:: The task ::
Count the lines below that include the word "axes", then give that number and no other words.

:: Data records ::

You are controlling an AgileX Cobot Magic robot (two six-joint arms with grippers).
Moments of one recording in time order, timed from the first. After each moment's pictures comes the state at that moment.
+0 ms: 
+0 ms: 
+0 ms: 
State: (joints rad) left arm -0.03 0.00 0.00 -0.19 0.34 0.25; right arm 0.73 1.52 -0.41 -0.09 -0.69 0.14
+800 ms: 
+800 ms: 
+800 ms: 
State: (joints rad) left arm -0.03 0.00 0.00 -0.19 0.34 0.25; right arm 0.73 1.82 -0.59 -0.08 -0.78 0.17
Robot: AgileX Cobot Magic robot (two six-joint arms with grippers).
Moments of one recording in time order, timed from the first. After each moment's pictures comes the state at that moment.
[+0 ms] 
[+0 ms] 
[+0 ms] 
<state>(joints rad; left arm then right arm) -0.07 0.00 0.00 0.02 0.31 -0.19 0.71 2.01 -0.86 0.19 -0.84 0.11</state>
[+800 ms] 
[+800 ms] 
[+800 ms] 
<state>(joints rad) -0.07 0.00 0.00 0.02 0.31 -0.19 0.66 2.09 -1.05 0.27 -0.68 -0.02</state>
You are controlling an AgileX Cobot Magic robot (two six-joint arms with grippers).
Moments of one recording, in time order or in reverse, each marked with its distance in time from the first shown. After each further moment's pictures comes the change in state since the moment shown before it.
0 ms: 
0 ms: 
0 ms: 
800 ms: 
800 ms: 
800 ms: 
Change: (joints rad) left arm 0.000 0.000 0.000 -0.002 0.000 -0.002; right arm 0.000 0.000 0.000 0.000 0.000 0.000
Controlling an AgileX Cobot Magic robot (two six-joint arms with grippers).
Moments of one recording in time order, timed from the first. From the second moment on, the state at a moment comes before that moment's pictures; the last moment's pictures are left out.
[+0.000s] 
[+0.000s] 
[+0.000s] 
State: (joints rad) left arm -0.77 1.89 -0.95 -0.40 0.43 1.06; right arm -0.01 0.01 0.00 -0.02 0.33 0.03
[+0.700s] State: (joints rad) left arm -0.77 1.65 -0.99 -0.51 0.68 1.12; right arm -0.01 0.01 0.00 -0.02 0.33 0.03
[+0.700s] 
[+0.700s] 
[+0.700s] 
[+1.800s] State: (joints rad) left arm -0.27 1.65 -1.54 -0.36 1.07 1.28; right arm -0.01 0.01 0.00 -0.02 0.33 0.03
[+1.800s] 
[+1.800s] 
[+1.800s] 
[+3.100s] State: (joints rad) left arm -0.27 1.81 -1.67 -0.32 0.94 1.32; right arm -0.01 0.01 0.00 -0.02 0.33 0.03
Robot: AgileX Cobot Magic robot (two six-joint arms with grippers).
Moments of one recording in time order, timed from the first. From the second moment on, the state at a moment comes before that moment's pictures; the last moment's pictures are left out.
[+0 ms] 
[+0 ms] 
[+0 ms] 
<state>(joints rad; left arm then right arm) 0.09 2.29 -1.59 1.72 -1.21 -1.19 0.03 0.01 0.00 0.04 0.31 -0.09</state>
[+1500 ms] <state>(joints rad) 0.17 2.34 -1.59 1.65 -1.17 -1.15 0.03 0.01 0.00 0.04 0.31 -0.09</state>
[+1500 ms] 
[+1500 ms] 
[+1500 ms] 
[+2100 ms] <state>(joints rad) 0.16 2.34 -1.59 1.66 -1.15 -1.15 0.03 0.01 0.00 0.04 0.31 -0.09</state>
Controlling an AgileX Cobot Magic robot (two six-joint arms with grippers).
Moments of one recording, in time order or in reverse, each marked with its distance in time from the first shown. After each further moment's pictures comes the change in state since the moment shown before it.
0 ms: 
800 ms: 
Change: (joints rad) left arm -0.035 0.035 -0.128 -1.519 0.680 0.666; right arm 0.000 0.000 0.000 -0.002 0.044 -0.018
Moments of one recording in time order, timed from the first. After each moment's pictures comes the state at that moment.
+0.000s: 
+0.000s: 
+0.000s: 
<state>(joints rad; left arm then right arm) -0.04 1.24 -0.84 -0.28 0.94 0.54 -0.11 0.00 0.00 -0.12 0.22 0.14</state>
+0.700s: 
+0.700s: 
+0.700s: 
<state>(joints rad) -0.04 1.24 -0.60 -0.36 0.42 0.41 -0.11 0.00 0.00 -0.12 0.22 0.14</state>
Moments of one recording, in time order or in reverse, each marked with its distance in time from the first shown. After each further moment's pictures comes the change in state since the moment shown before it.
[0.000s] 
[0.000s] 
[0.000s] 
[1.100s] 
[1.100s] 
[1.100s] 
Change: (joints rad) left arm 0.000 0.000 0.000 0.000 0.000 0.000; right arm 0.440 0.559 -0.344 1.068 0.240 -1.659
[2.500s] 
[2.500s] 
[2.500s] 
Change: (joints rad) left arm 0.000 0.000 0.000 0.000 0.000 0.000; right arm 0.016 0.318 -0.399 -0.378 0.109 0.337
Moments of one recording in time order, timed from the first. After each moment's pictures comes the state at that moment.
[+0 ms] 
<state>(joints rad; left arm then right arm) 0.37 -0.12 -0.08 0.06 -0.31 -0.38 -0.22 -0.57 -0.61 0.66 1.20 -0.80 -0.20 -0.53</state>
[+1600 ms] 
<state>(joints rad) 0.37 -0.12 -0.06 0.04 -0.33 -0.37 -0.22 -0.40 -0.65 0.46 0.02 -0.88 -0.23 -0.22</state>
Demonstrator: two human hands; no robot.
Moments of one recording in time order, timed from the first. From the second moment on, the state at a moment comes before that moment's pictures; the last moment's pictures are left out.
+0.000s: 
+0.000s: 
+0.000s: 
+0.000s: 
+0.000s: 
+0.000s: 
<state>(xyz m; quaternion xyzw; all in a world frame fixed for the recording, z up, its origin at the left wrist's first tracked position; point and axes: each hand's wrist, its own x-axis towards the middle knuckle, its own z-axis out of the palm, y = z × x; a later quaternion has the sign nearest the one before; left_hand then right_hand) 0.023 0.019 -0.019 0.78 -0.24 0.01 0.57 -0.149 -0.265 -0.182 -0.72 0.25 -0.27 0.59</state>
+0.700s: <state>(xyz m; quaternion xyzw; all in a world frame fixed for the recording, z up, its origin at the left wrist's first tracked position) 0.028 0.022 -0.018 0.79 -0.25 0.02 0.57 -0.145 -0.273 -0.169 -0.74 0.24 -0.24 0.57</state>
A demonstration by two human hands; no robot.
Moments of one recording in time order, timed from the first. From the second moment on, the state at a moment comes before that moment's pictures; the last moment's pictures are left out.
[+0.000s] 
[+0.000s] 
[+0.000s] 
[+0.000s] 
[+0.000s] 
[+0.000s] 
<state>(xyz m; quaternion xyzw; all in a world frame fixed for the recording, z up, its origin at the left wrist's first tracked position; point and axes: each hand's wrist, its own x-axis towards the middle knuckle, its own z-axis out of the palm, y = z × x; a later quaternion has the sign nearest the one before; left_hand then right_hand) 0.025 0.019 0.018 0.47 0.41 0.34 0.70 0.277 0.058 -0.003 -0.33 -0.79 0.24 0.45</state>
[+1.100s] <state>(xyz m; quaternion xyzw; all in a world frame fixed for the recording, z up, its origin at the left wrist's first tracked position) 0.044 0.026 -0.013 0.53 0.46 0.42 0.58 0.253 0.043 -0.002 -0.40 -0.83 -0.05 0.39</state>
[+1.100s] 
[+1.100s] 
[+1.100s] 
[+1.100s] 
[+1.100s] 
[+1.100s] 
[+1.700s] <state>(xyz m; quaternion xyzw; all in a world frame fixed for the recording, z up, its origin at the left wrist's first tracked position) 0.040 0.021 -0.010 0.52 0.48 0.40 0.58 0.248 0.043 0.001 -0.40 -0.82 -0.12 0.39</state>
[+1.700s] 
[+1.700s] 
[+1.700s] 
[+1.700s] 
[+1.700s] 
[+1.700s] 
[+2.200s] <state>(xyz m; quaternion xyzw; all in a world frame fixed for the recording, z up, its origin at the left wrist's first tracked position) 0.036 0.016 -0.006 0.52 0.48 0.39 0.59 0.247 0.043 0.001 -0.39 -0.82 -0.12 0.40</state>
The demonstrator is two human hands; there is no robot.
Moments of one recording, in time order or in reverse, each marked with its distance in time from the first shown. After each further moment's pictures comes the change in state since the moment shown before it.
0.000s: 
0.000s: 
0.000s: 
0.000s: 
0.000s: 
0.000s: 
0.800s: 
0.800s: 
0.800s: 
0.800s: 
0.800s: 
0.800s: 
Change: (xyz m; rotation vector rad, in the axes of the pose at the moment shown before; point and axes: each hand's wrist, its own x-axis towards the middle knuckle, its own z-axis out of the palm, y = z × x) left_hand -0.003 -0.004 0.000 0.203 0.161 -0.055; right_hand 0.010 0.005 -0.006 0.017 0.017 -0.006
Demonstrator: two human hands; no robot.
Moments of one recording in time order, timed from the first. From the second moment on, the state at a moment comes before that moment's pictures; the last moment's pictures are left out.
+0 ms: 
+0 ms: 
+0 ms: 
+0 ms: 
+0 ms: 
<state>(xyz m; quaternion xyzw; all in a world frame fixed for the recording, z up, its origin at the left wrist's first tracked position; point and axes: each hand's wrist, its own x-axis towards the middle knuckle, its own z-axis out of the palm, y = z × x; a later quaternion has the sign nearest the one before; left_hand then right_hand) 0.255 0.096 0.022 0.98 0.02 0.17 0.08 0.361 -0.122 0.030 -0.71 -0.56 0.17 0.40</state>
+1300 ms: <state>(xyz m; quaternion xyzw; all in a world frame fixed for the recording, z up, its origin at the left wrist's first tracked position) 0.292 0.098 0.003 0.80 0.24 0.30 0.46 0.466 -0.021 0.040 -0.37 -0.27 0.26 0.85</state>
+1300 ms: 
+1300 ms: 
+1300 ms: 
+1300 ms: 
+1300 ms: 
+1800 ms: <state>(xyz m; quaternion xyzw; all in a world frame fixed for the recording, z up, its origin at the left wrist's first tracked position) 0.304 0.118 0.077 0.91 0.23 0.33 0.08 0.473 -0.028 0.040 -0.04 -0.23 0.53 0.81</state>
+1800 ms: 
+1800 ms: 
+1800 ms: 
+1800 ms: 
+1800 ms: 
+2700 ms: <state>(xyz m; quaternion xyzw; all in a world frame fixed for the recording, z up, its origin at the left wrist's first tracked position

:: Expected output ::
4